Historical records suggest three versions on how Capas got its name. The first version, as told, was originated from capas-capas, the “edible flower” similar to that of the caturay or the melaguas that abundantly grew along the Cutcut river banks. The second version, accordingly, was adapted from a “cotton tree” called capas, in Aeta dialect. The third version suggested that it was derived from the first three letters of the surnames of the town’s early settlers, namely: Capitulo, Capitly, Capiendo, Capuno, Caponga, Capingian, Caparas, Capera, Capunpue, Capit, Capil, Capunfuerza, Capunpun, Caputol, Capul and Capan. Assertively, they were called “caps” or “capas” in the local language.
Between 1946-1951, registered barangays of Capas were Lawy, O’Donnell, Aranguren, Sto. Domingo, Talaga, Sta. Lucia, Bueno, Sta.
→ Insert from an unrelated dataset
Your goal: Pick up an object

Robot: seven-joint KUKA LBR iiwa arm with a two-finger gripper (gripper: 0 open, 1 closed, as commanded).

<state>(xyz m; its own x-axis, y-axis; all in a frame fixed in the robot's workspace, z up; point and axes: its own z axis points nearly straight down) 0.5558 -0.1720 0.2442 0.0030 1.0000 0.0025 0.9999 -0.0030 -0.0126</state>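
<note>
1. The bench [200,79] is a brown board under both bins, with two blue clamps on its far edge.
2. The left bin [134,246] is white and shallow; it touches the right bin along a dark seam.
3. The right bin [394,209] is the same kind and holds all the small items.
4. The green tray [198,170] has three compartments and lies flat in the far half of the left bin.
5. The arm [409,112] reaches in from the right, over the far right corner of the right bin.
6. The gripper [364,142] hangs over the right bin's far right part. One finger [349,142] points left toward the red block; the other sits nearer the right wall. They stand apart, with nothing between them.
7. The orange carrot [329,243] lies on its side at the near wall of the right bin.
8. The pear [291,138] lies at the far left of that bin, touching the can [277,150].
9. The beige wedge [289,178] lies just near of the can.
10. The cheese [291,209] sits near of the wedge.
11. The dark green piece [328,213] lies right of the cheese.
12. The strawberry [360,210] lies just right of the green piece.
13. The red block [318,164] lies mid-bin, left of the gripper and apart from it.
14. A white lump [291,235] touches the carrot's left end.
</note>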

Juliana, Sampucao, Calingcuan, Dolores and Manga, which were the 12 barrios during Late President Elpidio Quirino issued the Executive Order No. 486 providing “for the collection and compilation of historical data regarding barrios, towns, cities and provinces.”
Today, Capas constitutes 20 barangays including all 12 except Calingcuan was changed to Estrada, Sampucao to Maruglu, Sto. Domingo was divided in two and barangays such as Sta. Rita, Sto. Rosario, Cristo Rey, Cubcub, Cutcut I & II, and Talaga were added.